Tilly’s face dropped. Crestfallen. Because of Juniper.

She sank back on weak knees, finding that Aiden’s support was the only thing holding her up. His arms locked around her hips as he said, ‘Chris, do I have permission to take a very ill Juniper home before she damages herself as well as the pots?’

Christopher squinted. ‘I sensed you had the lurgy. Yes, go, before we all get it.’ He waved her away.

‘But my teapot—’

‘Is probably broken. Like my plates.’ Tilly didn’t sound angry, just devastated. Somehow, that made it worse.

‘Tilly, I’m so sorry,’ Juniper whispered.

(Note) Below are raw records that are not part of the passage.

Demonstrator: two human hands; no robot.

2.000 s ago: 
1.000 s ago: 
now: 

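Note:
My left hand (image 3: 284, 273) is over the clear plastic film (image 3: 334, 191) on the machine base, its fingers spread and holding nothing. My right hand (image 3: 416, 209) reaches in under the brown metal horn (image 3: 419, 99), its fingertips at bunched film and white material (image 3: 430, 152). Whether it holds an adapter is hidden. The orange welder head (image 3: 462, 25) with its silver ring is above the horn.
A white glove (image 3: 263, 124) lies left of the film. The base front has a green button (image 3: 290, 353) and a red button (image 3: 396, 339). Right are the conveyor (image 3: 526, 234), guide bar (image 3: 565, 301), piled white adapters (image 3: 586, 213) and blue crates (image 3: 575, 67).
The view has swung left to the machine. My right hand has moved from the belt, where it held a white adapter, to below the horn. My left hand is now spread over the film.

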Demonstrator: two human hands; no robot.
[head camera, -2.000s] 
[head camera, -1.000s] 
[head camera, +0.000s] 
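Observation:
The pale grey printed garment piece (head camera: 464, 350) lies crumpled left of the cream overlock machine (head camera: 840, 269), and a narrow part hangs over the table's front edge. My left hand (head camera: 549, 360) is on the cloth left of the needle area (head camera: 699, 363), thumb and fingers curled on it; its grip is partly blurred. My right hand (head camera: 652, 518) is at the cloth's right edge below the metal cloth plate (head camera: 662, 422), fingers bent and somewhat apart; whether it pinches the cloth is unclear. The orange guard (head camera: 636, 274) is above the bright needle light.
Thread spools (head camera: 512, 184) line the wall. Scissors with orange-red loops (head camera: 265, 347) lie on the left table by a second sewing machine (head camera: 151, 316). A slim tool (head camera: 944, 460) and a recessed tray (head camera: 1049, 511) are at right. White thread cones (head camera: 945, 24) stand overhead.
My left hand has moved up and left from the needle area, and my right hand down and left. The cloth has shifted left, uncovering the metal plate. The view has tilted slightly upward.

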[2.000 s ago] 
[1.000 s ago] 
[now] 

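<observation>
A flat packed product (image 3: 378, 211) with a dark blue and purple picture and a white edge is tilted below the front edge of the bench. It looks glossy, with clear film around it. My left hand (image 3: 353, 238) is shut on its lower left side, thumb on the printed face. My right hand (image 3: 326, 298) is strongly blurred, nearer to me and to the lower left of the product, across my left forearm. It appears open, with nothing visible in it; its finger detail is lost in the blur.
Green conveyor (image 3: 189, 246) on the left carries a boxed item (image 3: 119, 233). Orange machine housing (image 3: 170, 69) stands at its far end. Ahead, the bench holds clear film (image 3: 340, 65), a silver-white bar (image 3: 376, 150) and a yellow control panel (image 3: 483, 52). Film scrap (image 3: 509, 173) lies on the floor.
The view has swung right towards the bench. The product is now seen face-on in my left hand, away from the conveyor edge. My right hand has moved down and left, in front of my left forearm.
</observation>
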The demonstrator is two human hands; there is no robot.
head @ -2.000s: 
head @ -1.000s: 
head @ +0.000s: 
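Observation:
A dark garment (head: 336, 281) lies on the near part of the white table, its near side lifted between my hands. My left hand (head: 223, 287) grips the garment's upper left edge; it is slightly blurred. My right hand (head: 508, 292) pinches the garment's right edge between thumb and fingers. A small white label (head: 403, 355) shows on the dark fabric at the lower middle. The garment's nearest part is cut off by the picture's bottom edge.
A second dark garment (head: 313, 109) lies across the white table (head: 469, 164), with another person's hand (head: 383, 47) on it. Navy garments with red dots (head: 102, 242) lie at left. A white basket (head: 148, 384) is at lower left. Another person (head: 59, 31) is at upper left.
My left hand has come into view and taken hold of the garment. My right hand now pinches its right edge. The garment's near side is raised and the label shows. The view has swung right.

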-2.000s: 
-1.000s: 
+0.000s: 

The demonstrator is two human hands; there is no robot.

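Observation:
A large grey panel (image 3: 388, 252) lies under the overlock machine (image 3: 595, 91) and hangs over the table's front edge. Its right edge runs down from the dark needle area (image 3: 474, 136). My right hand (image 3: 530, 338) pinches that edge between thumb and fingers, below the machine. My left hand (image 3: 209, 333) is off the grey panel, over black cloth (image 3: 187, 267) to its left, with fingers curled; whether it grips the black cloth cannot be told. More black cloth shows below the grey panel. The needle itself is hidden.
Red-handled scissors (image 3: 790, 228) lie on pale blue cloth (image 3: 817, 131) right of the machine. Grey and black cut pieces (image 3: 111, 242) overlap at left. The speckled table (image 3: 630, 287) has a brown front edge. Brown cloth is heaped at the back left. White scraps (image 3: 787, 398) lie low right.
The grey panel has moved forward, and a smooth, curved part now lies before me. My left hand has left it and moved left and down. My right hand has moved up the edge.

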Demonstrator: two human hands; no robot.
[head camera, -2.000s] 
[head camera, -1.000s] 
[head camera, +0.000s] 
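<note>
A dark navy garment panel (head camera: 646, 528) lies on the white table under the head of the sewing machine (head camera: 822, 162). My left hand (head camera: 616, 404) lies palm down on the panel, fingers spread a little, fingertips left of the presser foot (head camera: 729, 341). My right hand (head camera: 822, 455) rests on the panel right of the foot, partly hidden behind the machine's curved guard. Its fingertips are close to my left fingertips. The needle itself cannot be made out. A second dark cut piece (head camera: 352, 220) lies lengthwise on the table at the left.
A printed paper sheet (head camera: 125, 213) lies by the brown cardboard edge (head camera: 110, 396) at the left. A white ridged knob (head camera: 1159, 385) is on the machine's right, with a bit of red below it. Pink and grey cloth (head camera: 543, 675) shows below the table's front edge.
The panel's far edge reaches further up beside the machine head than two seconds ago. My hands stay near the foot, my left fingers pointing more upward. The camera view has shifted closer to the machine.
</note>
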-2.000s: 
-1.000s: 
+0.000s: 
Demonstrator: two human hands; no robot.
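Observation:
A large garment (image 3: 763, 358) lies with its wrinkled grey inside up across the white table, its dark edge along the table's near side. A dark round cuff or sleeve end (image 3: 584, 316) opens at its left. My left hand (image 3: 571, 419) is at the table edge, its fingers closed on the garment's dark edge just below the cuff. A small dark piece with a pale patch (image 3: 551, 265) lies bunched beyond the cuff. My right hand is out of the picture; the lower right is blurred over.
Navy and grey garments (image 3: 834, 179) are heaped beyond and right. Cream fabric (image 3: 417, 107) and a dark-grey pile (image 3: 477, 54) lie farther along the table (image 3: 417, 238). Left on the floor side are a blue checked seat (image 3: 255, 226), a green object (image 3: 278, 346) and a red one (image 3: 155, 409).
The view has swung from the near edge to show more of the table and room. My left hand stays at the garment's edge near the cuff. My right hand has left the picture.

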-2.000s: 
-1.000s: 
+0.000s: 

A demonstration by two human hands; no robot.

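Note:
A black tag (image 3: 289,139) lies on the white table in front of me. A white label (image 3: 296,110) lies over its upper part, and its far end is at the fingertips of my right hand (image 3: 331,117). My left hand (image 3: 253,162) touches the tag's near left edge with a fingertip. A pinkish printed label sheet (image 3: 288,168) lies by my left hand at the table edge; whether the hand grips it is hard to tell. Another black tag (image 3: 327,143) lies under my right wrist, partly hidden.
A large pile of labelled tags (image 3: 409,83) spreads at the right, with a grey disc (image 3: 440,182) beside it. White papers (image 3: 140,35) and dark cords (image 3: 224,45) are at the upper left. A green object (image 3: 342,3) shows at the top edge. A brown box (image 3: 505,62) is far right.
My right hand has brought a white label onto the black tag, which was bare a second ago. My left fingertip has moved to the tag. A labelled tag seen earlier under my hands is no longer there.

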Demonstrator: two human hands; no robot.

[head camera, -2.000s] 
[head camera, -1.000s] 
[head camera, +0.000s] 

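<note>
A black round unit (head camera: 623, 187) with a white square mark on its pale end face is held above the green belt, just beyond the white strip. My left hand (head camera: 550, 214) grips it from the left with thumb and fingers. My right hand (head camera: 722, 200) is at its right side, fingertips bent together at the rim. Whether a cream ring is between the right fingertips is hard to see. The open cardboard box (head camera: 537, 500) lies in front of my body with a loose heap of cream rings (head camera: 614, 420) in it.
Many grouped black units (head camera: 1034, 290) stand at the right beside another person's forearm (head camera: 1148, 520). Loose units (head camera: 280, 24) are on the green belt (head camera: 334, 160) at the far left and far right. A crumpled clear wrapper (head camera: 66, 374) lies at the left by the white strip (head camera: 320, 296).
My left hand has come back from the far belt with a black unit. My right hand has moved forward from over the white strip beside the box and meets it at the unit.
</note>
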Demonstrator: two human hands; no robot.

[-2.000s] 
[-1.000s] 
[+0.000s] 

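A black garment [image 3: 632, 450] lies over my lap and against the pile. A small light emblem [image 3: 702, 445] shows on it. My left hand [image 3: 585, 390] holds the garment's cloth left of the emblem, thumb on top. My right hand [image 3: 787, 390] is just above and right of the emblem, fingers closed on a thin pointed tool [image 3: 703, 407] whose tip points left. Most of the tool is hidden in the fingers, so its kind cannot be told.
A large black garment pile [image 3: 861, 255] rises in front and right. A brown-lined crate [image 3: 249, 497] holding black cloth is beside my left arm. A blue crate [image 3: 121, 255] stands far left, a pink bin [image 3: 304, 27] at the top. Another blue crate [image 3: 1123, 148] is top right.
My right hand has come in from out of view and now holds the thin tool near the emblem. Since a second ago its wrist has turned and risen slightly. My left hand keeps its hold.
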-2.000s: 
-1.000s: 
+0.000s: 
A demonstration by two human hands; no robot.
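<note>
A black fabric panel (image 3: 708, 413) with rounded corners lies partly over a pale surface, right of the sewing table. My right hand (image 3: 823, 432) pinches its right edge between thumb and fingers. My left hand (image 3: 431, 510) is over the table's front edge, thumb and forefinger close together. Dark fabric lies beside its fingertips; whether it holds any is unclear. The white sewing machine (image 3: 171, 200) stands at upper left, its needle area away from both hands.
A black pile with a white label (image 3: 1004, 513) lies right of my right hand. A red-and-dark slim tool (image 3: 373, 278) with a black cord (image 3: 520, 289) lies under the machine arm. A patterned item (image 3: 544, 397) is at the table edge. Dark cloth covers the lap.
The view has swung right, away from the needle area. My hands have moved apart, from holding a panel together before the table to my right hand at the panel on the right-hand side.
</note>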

‘I know. You’re going through a lot. I just wish…’ Tilly shook her head and closed her eyes. ‘Never mind. Go home. Get some rest. I’ll watch the pit and pray to the kiln goddesses for us both.’

‘They might be fine,’ Aiden provided, but he didn’t sound sure.

Juniper hadn’t been joking about falling into the pit before.

She would have quite happily stepped in and let the fire ruin her like it was their pieces if she thought it might make things right.

Tilly had worked hard on those plates, and she’d been so excited to see what would happen with her copper wiring and recycled yarn.

She didn’t deserve this. She’d been nothing but wonderful to Juniper.

‘C’mon, Juni. Let’s get you home.’ Aiden nudged her, grabbing her backpack from Tilly and slinging it over his shoulder. Juniper didn’t know what to say.

I’m sorry didn’t feel like enough. She walked away from the fires feeling even worse than she had before.